Multi-Agent Collaboration for Multilingual Code Instruction Tuning
Jian Yang, Wei Zhang, Jiaxi Yang, Yibo Miao, Shanghaoran Quan, Zhenhe Wu, Qiyao Peng, Liqun Yang, Tianyu Liu, Zeyu Cui, Binyuan Hui, Junyang Lin
TL;DR
The paper tackles cross-language interference in code-focused LLMs by introducing a multilingual multi-agent framework that generates high-quality multilingual instruction data (x-Instruct) for fine-tuning Qwen2.5-xCoder. Each language-specific agent maintains generation memory and participates in centralized or parallel discussions to synthesize instructions and solutions applicable across languages, enabling efficient cross-language knowledge transfer. The authors construct seed data from code snippets, augment it through multi-agent collaboration and memory reflection, and train with supervised fine-tuning and preference-based optimization (DPO) across languages. Experiments on Python benchmarks and the multi-language MultiPL-E benchmark show that Qwen2.5-xCoder achieves strong cross-language performance, narrowing the cross-language gap and demonstrating effective multilingual code generation and understanding. The framework offers a scalable approach to multilingual code instruction tuning, with potential implications for broader multilingual software engineering tasks.
Abstract
Recent advancement in code understanding and generation demonstrates that code LLMs fine-tuned on a high-quality instruction dataset can gain powerful capabilities to address wide-ranging code-related tasks.
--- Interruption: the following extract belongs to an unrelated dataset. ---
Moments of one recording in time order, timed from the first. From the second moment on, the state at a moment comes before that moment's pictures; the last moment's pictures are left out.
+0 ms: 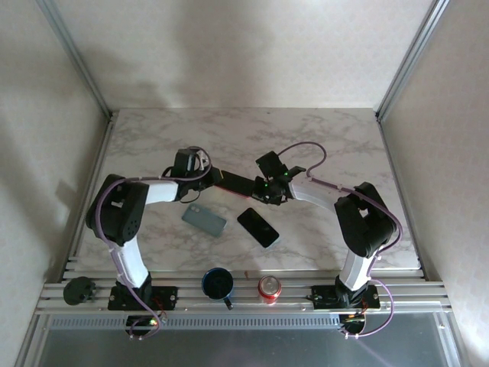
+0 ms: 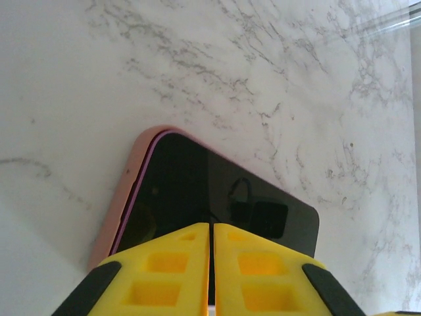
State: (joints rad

However, most previous existing methods mainly view each programming language in isolation and ignore the knowledge transfer among different programming languages. To bridge the gap among different programming languages, we introduce a novel multi-agent collaboration framework to enhance multilingual instruction tuning for code LLMs, where multiple language-specific intelligent agent components with generation memory work together to transfer knowledge from one language to another efficiently and effectively. Specifically, we first generate the language-specific instruction data from the code snippets and then provide the generated data as the seed data for language-specific agents. Multiple language-specific agents discuss and collaborate to formulate a new instruction and its corresponding solution (A new programming language or existing programming language), To further encourage the cross-lingual transfer, each agent stores its generation history as memory and then summarizes its merits and faults. Finally, the high-quality multilingual instruction data is used to encourage knowledge transfer among different programming languages to train Qwen2.5-xCoder. Experimental results on multilingual programming benchmarks demonstrate the superior performance of Qwen2.5-xCoder in sharing common knowledge, highlighting its potential to reduce the cross-lingual gap.